Deux outils sont alors essentiels à l’ethnopsychiatrie pour s’engager sur ce chemin: le groupe et le référent culturel. Le groupe, c’est dix ou quinze co-thérapeutes, issus de divers univers linguistiques, culturels, professionnels ou même religieux: ce groupe constitue ainsi un espace interculturel favorable à l’expression de différents points de vue. Le référent culturel, lui, vient de la même ethnie, parle la même langue que la personne qui vient nous voir. Mais il n’est pas là uniquement pour traduire: en fait, c’est lui l’exégète, celui qui explique au groupe ses représentations culturelles et qui va nous permettre tous ensemble de construire un récit qui ait du sens.

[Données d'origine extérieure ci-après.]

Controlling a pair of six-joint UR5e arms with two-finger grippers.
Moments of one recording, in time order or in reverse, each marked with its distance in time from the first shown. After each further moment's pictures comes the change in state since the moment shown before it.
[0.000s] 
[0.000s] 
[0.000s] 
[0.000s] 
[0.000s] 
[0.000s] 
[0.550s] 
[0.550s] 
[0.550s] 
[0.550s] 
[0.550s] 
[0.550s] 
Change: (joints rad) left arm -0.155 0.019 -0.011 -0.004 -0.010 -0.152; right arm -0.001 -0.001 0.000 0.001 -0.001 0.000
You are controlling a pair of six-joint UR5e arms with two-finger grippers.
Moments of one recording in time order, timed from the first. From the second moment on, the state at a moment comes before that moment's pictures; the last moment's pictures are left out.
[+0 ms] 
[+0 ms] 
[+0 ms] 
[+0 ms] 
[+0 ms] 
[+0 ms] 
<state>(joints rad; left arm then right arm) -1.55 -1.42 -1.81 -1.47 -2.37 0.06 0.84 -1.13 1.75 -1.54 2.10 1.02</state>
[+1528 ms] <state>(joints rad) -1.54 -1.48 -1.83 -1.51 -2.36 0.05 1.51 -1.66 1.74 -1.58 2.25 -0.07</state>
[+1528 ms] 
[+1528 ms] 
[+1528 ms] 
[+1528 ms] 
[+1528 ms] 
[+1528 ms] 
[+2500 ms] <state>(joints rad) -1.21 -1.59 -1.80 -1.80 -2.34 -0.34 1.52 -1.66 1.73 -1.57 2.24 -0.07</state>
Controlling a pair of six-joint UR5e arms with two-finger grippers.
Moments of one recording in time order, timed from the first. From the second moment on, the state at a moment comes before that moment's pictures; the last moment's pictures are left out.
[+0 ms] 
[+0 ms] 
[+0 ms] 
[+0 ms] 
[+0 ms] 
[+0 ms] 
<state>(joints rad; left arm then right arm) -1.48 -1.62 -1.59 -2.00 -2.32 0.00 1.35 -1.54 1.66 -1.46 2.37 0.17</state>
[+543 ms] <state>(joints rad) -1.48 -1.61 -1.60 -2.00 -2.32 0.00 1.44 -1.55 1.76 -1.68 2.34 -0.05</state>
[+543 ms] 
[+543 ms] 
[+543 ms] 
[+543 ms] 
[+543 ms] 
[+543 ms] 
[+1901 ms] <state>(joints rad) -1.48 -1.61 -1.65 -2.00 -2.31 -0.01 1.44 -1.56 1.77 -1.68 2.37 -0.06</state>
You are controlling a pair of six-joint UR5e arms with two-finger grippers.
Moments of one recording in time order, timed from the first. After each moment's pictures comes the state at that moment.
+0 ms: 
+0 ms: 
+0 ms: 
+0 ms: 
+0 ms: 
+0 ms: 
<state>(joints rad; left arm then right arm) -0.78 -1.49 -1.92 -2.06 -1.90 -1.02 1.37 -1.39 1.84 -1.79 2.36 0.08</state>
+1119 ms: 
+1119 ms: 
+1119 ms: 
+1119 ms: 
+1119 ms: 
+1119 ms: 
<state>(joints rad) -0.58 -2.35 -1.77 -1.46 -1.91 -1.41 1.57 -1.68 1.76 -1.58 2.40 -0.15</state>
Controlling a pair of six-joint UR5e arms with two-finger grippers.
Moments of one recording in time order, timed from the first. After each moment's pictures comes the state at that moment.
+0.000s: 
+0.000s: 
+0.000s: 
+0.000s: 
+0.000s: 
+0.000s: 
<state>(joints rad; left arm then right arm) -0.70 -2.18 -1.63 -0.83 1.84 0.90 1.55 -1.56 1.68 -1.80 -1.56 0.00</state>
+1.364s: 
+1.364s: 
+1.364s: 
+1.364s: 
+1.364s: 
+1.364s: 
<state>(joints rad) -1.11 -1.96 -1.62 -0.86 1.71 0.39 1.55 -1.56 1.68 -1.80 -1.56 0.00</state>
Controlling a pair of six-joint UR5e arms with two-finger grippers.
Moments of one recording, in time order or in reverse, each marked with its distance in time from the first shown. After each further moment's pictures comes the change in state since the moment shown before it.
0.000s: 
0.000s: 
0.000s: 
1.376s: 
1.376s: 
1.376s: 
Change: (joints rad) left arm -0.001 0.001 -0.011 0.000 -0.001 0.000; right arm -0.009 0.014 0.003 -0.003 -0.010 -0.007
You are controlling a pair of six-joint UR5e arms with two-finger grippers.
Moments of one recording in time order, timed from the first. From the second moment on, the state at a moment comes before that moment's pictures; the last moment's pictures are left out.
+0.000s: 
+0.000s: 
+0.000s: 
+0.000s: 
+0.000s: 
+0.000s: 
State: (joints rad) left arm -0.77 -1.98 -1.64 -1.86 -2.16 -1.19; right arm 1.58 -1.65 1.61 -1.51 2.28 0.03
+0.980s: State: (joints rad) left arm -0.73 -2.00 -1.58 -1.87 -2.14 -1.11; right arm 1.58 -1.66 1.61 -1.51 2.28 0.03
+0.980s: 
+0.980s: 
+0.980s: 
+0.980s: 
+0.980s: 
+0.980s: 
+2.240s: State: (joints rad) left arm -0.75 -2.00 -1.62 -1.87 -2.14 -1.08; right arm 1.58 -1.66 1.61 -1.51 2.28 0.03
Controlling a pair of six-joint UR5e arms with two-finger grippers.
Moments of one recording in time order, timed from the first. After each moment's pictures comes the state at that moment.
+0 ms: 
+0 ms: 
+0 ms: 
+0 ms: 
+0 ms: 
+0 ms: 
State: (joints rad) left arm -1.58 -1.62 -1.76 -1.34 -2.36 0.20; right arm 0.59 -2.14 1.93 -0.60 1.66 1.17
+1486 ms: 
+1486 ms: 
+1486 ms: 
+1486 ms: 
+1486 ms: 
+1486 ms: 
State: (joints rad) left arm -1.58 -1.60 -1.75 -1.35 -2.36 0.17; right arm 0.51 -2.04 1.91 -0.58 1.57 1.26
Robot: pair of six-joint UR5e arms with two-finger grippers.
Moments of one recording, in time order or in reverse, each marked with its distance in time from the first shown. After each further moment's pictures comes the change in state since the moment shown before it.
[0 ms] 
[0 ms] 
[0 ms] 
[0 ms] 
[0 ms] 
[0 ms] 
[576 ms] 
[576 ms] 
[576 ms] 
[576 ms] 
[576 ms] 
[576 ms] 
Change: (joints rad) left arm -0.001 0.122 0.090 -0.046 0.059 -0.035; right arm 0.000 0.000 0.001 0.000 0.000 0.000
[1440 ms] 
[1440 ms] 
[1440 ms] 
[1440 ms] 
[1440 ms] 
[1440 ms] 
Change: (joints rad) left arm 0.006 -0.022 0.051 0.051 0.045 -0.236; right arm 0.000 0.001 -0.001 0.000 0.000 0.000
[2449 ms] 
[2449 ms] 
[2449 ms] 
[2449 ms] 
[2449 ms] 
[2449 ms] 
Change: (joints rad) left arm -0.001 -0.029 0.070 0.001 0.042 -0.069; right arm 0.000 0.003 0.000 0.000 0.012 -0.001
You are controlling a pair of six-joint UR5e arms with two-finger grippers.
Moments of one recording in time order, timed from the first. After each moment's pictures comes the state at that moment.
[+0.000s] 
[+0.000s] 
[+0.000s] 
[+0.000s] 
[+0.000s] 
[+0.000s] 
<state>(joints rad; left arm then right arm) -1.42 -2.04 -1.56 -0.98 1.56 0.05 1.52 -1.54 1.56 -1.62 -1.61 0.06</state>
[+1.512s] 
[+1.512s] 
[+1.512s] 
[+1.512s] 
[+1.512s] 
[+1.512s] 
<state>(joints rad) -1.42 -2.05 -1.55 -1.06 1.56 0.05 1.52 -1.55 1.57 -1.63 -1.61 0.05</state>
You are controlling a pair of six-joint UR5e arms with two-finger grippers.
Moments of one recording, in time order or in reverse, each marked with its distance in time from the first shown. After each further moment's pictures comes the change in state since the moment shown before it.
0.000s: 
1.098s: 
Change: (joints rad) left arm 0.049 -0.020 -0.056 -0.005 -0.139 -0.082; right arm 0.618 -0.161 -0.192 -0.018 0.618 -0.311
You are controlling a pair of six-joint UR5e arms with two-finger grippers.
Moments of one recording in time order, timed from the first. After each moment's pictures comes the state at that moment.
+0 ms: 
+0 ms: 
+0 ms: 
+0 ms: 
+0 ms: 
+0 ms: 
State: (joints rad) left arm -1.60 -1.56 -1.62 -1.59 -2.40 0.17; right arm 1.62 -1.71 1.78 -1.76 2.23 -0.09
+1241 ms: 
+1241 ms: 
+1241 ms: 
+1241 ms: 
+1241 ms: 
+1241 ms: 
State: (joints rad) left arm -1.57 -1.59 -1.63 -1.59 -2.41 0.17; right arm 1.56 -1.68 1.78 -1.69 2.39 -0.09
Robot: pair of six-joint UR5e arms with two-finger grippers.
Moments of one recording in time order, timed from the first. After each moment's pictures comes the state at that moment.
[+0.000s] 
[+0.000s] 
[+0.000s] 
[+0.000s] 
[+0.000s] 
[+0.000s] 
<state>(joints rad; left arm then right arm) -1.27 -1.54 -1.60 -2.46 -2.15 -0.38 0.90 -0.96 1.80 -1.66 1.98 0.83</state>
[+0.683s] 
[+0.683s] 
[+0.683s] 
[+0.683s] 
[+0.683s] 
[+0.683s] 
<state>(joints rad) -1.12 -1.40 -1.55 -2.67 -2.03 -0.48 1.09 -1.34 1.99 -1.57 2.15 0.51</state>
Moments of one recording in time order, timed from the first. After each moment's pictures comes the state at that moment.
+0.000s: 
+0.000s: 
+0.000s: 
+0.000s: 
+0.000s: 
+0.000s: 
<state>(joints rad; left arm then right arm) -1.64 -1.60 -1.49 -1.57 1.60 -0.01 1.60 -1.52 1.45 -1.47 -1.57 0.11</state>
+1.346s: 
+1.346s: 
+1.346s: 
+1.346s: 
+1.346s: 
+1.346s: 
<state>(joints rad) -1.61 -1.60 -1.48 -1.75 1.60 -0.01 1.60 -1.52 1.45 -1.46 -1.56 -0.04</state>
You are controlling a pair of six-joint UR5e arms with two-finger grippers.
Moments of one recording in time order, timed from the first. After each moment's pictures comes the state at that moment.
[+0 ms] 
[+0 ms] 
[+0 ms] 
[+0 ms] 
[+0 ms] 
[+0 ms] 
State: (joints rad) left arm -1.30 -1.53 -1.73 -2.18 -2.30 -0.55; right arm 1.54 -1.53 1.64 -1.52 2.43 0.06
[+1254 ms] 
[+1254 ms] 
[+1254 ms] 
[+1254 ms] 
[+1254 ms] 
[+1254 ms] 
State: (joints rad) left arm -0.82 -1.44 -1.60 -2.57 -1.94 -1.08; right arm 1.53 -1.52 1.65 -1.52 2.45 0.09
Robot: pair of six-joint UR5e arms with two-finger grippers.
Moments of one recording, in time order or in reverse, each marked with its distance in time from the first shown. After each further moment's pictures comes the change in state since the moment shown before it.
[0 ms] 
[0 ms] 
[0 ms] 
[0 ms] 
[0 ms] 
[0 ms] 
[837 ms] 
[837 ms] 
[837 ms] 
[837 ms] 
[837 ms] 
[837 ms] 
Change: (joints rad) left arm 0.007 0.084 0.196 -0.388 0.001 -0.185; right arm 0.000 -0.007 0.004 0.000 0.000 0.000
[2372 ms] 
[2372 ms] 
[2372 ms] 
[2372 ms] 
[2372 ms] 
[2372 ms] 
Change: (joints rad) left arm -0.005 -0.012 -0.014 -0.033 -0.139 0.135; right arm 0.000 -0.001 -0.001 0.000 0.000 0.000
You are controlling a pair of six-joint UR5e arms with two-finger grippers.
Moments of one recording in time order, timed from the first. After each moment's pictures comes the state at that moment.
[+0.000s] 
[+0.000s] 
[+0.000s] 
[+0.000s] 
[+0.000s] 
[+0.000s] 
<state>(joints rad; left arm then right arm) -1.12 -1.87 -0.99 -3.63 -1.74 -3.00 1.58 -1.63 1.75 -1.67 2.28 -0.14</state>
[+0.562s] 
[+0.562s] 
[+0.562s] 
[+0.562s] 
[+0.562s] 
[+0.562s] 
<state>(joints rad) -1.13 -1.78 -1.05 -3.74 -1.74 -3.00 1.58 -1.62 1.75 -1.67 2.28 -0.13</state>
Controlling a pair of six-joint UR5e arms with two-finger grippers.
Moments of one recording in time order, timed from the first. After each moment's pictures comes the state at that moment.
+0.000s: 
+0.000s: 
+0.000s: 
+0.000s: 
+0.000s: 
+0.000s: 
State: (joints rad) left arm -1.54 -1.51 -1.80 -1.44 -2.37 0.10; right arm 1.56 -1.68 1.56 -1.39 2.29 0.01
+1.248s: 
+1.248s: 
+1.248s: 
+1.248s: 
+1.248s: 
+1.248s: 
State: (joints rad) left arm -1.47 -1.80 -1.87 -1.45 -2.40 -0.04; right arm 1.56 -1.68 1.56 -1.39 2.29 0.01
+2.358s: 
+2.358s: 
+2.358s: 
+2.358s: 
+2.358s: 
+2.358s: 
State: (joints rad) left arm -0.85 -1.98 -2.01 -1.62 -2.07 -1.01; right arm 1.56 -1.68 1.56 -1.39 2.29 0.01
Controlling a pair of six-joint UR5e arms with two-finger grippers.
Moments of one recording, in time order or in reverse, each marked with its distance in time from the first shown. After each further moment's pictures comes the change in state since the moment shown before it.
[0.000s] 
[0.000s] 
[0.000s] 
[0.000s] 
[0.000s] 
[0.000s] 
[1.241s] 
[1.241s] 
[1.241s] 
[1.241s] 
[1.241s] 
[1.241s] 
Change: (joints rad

«Quand un migrant change de culture en emportant avec lui un morceau de son monde d’origine, il est beaucoup moins désorienté puisqu’il garde autour de lui des repères de son passé qui lui permettent d’apprendre plus rapidement les repères de sa culture d’accueil», disait Cyrulnik(a). Refuser d’entendre qui est l’autre, d’où il vient, ce qu’il a traversé, et ce à quoi il se heurte ici, lui refuser même une existence juridique, c’est forcément l’acculer dans une impasse dont on ne sait comment il sortira. Et pour ne pas être avec lui acculés dans une impasse sociale, même s’il nous force à faire mille pas pour comprendre ce qu’il vit et qu’il reste debout, nous voulons être prêts à en faire deux mille(b) pour le respecter. C’est ainsi qu’il pourra être riche de deux cultures, la sienne et la nôtre, et nous avec lui.